Also suprised at a silkie being aggressive. Hehe hard to imagine one of my little fluff balls flying at me I think I might fall down laughing at him before I remember there are spurs under that fuzz!


----------



## Goat Whisperer (Aug 5, 2015)

Like others have suggested you can try to carry him around but I have never done it so I don't have experience there.

Anything aggressive here gets slaughtered. Roosters can do a lot of harm and I still have the scars over the punctures on my legs from an aggressive roo. When he flogged me I was wearing pretty thick jeans and those spurs went right thru into my leg. Even the small roosters can do some good damage.


----------



## HeidiO (Aug 5, 2015)

I guess this confirms for me there isn't really any other option.  His attacks are kind of half-assed, but I don't want to risk the next one being a bad one.  
It is kind of funny to see him coming at you.  For the longest time I thought he was just running to greet me for food.


----------



## tressa27884 (Aug 6, 2015)

I'd cull.  Not worth injuring your child


----------



## Poka_Doodle (Aug 6, 2015)

My though it just that he isn't confertable with them, so having him sit on your lap when others are around is a good start


----------



## Goatgirl47 (Aug 26, 2015)

tressa27884 said:


> I'd cull.  Not worth injuring your child



I agree with @tressa27884. When two of our roosters started attacking everyone - including my 3-year old twin siblings - we culled them.
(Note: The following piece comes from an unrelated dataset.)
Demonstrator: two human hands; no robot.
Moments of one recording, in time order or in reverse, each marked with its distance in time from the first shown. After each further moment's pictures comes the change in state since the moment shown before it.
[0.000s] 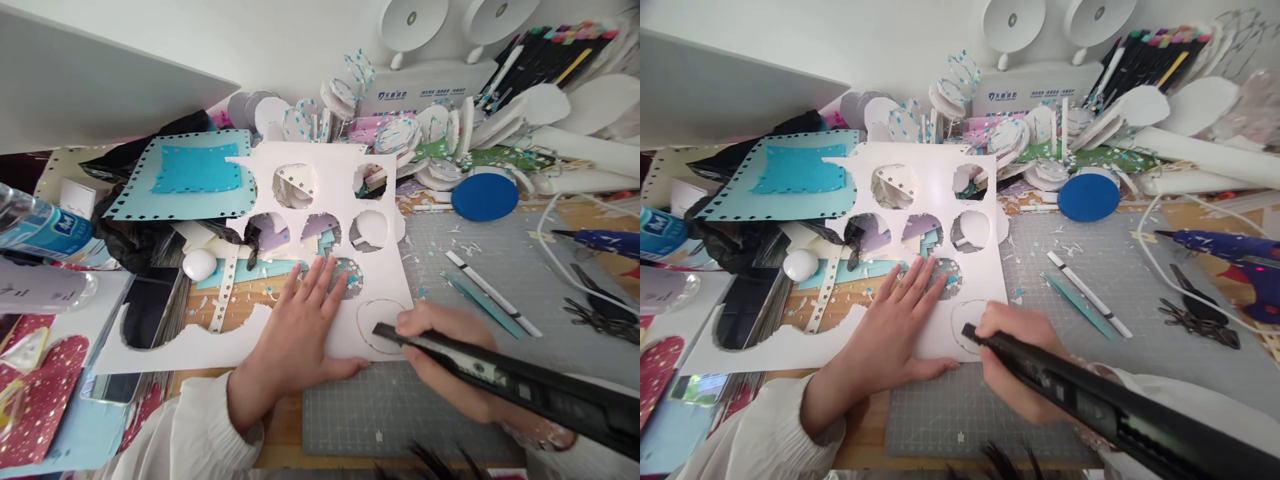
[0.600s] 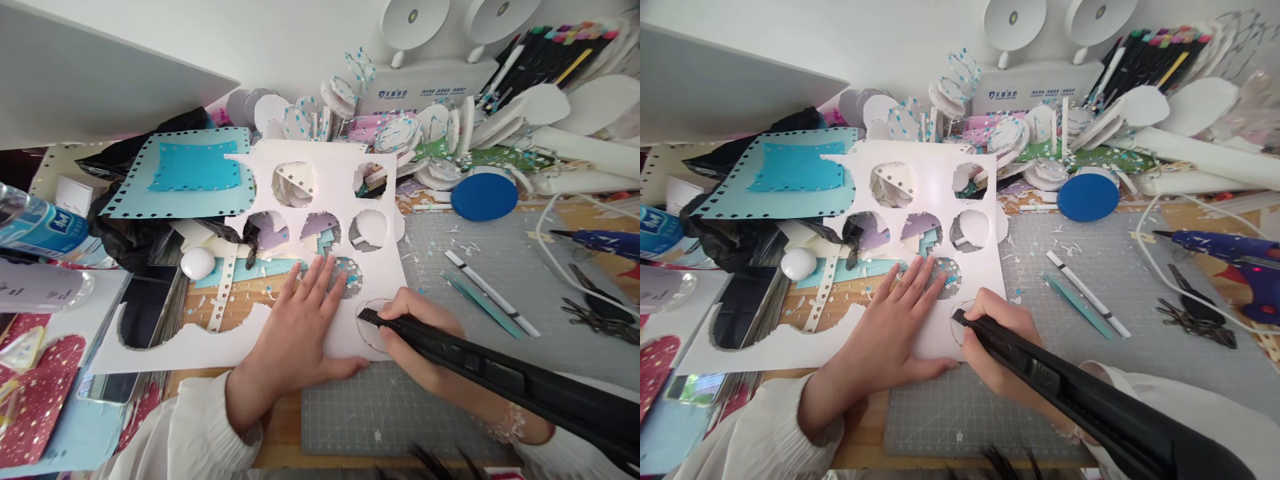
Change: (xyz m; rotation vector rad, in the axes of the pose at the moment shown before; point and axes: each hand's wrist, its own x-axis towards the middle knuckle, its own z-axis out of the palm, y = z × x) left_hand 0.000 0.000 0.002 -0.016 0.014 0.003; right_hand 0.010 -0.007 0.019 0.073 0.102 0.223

ETA I just saw that this thread was posted a few weeks ago.


----------



## HeidiO (Aug 26, 2015)

No prob  @goatgurl47.  He is actually still here.  We got 4 hens, and between being occupied with them, and being handled a lot he is doing great. Knock on wood, no attacks for a few weeks.  I probably jinxed myself saying this.


----------



## Poka_Doodle (Aug 26, 2015)

Great news!!! I am jealous of those that can keep their rooster, look at my old form that I wrote in July while I was in tears


----------



## Goatgirl47 (Aug 26, 2015)

HeidiO said:


> No prob  @goatgurl47.  He is actually still here.  We got 4 hens, and between being occupied with them, and being handled a lot he is doing great. Knock on wood, no attacks for a few weeks.  I probably jinxed myself saying this.



That's great! I hope he stays that way.


----------



## drdoolittle (Sep 11, 2015)

I have an aggressive little bantam Cochin.  I think that's why the person I bought him from got rid of him.  When he's on the attack, I chase him down and either carry him for a bit or dunk him a few times in a container of water!  I've also carried a switch with me, and he KNOWS when I have my weapon!  I don't have small children, so I'll keep him around for now.  He's a beautiful little guy, and the girls LOVE him!  His name is Napoleon Bonaparte.


----------



## Beekissed (Sep 12, 2015)

Got to think like a rooster and turn the tables.  Sneak attack when he least expects it and do it until he's always looking over his shoulder for you and avoids you at all costs.  Avoids ALL humans at all costs.  That's the only thing they really understand, their order in the pecking order.  Right now he's at the top and you need to be at the top...your whole family needs to be over him in that order.  

You could at least try it and be consistent to see if it works.  A nice, limber fishing rod will help you in this endeavor.  I've never had it fail and it only takes a few minutes to do the initial lesson and then a new attitude each day when you walk among the flock.


----------